Environment Influences the Body Plans of Organisms

¶ … Environment Influences the Body Plan of Organisms

The distinction between Radiata and Bilateria, or organisms with a radial or bilateral symmetry, is that the latter have a dorsal/ventral polarity resulting in bilateral body axes (reviewed by Martindale and Henry, 1998). By comparison, species with radial symmetry, the Radiata, have a single anterior/posterior axis in their body plan and no dorsal/ventral polarity. Another general distinction is the presence of three germ layers in the Bilateria, which are the endoderm, ectoderm, and mesoderm. These three pluripotent cell types will give rise to organs and internal epithelial layers, skin and nervous tissues, and muscle and connective tissues, respectively.

Role of Environment

Radiata contain a digestive tract that is perpendicular to radial structures (reviewed by Martindale and Henry, 1998). For example, the cnidarians have a mouth that is surrounded by radial pattern of tentacles. After the food enters the mouth, it collects in a gastric cavity shaped like a bowl. The Radiata ctenophores have a complete digestive system resembling that found in vertebrates, with a mouth, esophagus, gut, and anus, but the axis is also perpendicular to the radial structures (tentacles).
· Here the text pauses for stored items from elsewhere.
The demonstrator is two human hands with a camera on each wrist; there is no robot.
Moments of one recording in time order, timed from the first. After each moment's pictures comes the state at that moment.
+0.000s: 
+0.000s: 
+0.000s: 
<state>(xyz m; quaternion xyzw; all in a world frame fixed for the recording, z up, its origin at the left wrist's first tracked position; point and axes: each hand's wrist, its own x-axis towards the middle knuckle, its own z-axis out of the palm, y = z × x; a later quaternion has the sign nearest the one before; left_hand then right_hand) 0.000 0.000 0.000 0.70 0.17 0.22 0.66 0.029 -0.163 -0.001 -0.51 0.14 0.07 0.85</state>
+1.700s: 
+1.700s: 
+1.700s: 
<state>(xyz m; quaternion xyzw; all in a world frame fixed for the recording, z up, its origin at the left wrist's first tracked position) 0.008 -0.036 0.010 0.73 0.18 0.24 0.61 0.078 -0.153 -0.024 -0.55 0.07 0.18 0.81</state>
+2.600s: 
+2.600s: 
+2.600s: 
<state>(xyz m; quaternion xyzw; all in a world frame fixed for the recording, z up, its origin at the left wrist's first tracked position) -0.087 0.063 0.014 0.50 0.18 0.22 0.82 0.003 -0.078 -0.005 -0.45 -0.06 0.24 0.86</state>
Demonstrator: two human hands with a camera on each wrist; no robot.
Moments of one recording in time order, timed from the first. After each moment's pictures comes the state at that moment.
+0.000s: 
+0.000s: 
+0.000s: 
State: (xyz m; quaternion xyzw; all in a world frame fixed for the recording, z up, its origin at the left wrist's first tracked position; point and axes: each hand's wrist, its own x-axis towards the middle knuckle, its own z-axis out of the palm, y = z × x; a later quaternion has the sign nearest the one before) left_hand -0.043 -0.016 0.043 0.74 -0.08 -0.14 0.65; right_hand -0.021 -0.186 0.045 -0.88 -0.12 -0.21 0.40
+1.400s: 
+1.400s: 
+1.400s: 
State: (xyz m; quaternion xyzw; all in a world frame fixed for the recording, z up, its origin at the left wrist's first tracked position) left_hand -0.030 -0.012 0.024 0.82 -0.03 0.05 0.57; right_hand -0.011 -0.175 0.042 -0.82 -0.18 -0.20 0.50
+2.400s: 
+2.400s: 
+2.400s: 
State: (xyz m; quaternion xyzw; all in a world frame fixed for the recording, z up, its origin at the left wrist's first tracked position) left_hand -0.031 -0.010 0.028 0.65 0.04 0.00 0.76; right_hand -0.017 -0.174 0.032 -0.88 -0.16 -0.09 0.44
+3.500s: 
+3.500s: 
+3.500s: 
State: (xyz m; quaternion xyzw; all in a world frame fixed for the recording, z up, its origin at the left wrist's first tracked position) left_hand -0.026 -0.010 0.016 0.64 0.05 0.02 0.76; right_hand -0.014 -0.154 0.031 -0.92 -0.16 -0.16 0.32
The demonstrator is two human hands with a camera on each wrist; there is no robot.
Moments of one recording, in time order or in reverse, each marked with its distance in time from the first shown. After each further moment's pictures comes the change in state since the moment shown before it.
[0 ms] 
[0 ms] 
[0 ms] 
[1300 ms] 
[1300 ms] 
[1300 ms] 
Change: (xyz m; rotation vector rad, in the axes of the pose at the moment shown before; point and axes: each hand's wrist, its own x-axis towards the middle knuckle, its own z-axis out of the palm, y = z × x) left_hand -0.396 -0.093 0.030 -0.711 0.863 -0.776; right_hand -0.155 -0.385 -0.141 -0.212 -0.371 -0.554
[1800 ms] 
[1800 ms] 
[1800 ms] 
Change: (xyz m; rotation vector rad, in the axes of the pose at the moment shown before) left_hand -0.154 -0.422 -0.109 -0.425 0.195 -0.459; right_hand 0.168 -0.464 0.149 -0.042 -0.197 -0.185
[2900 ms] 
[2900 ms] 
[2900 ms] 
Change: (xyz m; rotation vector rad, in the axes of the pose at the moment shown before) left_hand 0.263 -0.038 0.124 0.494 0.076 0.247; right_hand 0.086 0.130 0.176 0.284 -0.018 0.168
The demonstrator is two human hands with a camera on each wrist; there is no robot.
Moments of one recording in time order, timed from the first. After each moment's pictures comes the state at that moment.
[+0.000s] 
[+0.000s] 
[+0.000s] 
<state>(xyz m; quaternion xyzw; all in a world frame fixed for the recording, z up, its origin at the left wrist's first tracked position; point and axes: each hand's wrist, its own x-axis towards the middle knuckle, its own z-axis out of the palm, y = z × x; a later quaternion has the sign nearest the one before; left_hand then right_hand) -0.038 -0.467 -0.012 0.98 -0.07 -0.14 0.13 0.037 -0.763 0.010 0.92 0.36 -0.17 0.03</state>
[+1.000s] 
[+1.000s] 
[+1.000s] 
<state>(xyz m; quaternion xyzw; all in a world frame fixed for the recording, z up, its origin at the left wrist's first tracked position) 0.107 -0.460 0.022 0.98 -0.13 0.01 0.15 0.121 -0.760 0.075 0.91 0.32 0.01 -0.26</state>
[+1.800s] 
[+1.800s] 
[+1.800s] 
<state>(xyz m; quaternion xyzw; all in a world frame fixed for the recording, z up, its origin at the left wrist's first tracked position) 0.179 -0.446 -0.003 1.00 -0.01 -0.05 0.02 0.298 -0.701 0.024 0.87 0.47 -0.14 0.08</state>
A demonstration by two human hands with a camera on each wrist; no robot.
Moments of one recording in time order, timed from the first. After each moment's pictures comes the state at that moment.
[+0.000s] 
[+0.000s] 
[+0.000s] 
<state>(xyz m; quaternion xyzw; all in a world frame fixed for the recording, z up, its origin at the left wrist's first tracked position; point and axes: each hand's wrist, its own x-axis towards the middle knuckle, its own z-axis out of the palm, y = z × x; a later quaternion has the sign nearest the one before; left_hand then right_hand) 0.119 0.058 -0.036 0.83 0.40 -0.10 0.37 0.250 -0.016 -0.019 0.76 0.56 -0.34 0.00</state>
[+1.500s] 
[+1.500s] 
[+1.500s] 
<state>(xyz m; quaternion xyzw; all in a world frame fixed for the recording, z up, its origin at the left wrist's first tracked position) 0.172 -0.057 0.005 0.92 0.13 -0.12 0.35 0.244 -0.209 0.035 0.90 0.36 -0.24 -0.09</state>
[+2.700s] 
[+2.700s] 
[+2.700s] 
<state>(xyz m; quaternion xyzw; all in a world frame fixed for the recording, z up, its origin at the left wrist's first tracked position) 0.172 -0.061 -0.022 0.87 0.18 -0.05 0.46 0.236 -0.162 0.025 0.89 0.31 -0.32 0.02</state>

By comparison, Bilateria have a nervous system, gut, and in many cases appendages with an anterior/posterior axis of orientation. The evolution of Bilateria is believed to represent a less passive method for finding food, one that depends on a nervous system capable of sensing and reacting to environmental cues through motor commands (reviewed by Yoshimura and Motokawa, 2010). Bilateria are therefore capable of actively moving toward food sources, whereas Radiata are generally forced to wait for the food to come within range of their tentacles. The evolution of bilateral symmetry has allowed exploitation of environmental niches normally out of reach for organisms with a radial symmetry.

Case Study in Bilateral Symmetry Evolution

Sea urchins are members of Radiata; however, sea urchins with bilateral symmetry have emerged at least twice during evolutionary history (reviewed by Yoshimura and Motokawa, 2010). The bilateral sea urchins of the Early Jurassic period had an anus positioned near the end of the body and when engaged in locomotive activity, kept the anus oriented rearward. The slimming of the bilateral sea urchin body shape is believed to have facilitated digging into the sand for food because less sand had to be moved, and the rearward pointing anus more sanitary.